> _The problem_
Within the entries below, find each line containing the word "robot" and copy it.
Segment Start: Data for analysis
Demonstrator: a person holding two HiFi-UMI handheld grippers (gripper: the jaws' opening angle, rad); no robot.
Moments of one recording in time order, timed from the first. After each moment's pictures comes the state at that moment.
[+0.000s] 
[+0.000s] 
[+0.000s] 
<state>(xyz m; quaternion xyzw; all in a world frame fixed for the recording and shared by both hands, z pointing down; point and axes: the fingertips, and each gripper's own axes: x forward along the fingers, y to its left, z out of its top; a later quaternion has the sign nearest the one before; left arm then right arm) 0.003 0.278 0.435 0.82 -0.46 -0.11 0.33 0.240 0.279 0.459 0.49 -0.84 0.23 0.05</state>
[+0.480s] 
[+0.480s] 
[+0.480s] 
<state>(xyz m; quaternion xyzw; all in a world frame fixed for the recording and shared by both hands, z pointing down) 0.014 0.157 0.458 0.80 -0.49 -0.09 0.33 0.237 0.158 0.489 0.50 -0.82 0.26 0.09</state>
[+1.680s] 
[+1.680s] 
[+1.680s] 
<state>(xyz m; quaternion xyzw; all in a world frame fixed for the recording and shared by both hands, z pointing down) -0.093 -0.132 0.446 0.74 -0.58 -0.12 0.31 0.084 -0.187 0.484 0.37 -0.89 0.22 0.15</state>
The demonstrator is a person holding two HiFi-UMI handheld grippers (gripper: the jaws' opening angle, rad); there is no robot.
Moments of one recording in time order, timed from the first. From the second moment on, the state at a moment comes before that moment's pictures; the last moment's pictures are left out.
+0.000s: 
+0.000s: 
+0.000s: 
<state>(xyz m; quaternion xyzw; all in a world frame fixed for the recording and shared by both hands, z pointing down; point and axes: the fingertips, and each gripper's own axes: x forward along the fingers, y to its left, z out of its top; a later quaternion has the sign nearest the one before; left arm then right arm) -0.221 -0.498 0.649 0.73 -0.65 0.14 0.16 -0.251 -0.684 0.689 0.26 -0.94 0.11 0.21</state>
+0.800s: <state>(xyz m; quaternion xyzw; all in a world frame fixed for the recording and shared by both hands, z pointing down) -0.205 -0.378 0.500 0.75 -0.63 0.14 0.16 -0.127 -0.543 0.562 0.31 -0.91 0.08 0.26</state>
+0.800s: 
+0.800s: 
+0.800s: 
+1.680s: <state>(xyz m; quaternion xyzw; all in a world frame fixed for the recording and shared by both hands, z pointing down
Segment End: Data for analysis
> _Exercise answer_
Demonstrator: a person holding two HiFi-UMI handheld grippers (gripper: the jaws' opening angle, rad); no robot.
The demonstrator is a person holding two HiFi-UMI handheld grippers (gripper: the jaws' opening angle, rad); there is no robot.

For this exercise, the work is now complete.